How Common Is Fish Allergy in Babies?

Fish allergy is uncommon in babies. In the United States, roughly 0.3% of children under age 2 have a confirmed fish allergy. Globally, the prevalence in children sits below 0.2%, though it climbs higher in countries where fish is a dietary staple, reaching up to 3% in Norway.

Prevalence Varies by Region

How common fish allergy is depends heavily on where you live and how much fish the local population eats. Countries with long coastlines, high fish consumption, and fish processing industries see the highest rates. Norway tops the list at around 3% of children aged 0 to 2, where fish allergy accounts for nearly 18% of all food-related allergic reactions. In the U.S., phone survey data puts the rate at 0.3% for the same age group. Israel recorded the lowest rate at just 0.0001%.

For context, fish allergy is far less common in babies than milk or egg allergy, which affect roughly 2% to 3% of infants. Less than 1% of the world’s total population is affected. The numbers are actually higher in adults than in children, largely because fish allergy rarely resolves on its own over time.

Two Types of Reactions in Babies

Fish allergy in babies can show up in two distinct ways, and telling them apart matters because they look quite different and require different responses.

The first is the classic immune response (IgE-mediated), which develops quickly, usually within two hours of eating fish. Symptoms include hives, swelling of the face or lips, vomiting, diarrhea, breathing difficulties, and in rare severe cases, a full-body allergic reaction. This is the type most parents picture when they think of food allergy.

The second type is called FPIES (food protein-induced enterocolitis syndrome), which is a delayed, gut-centered reaction that typically hits more than two hours after a meal. It looks very different: intense vomiting occurs in virtually 100% of cases, along with lethargy in 77% to 85%, paleness in up to 67%, and diarrhea in about 25%. FPIES can lead to dehydration if the vomiting is severe. Unlike classic allergic reactions, FPIES doesn’t usually cause hives or breathing problems, and it typically doesn’t require an epinephrine injector.

The FPIES pattern can be confusing for parents because it mimics a stomach bug. If your baby consistently vomits and becomes unusually sleepy a few hours after eating fish, that pattern is worth flagging to your pediatrician.
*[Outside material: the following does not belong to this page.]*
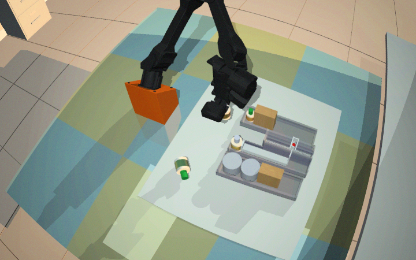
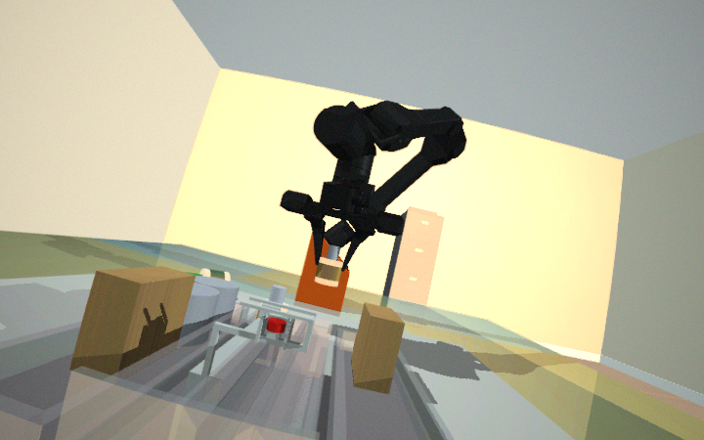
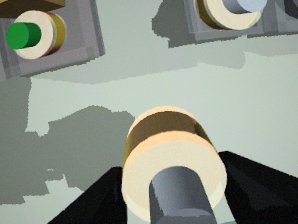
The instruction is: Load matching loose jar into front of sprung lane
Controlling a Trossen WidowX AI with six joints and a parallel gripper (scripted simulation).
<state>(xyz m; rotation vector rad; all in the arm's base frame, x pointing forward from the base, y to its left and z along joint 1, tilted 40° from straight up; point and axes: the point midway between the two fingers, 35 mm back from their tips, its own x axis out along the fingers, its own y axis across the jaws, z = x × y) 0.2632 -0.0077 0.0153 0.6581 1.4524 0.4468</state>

Which Fish Are Most Likely to Cause Reactions

Although any fish can trigger an allergy, salmon, tuna, and halibut are the most frequently implicated species. The underlying culprit is a protein called parvalbumin, found in the muscle tissue of most finfish. Because this protein is structurally similar across many species, a child allergic to one type of fish has roughly a 50% chance of reacting to other types as well. That cross-reactivity rate is lower than shellfish (about 75%), which means some fish-allergic children can safely eat certain species while avoiding others.

This distinction matters practically. Some children react to all fish across the board, some react to just one species, and others fall somewhere in between, reacting to a handful of related species. Figuring out which category your child falls into can open up dietary options rather than requiring a blanket avoidance of all fish.

How Fish Allergy Is Diagnosed

Diagnosis starts with a detailed history of what your child ate and how they reacted, including the timing and specific symptoms. From there, a blood test measuring specific immune markers or a skin prick test can help confirm the allergy. Commercially available tests cover common species like cod and salmon, but for less common fish, an allergist may need to use fresh fish extracts directly on the skin.

When the history and test results don’t line up clearly, the gold standard is an oral food challenge. This involves feeding your child a small, controlled amount of the suspected fish under medical supervision to observe whether a reaction occurs. It’s the most reliable way to confirm or rule out the allergy, particularly when deciding whether your child can safely eat certain fish species but not others.

Will Your Baby Outgrow It?

Fish allergy is one of the more persistent food allergies. Only about 15% of children outgrow it within two to five years. Tolerance does improve with age, but slowly: one study found that just 3.4% of preschool-aged children had outgrown their fish allergy, while the number climbed above 45% by adolescence. Compare that to cow’s milk allergy, where the majority of children become tolerant by school age.

The persistence of fish allergy is the main reason it’s more commonly reported in adults than children. Most people who are allergic to fish as babies will carry that allergy into adulthood, making long-term dietary planning important.

When to Introduce Fish

Current guidelines from the American Academy of Pediatrics recommend introducing major food allergens, including fish, at around 4 to 6 months of age regardless of your baby’s family history of allergies or prior allergy testing results. This represents a shift from older guidance that advised delaying allergenic foods. The thinking now is that early introduction may actually help the immune system learn to tolerate these proteins rather than react against them.

When you introduce fish, start with a small amount of a single species and watch for any reaction over the following hours. If your baby tolerates it well, continue offering it regularly. If you notice hives, swelling, or the delayed vomiting pattern described above, stop and discuss the reaction with your pediatrician before trying fish again.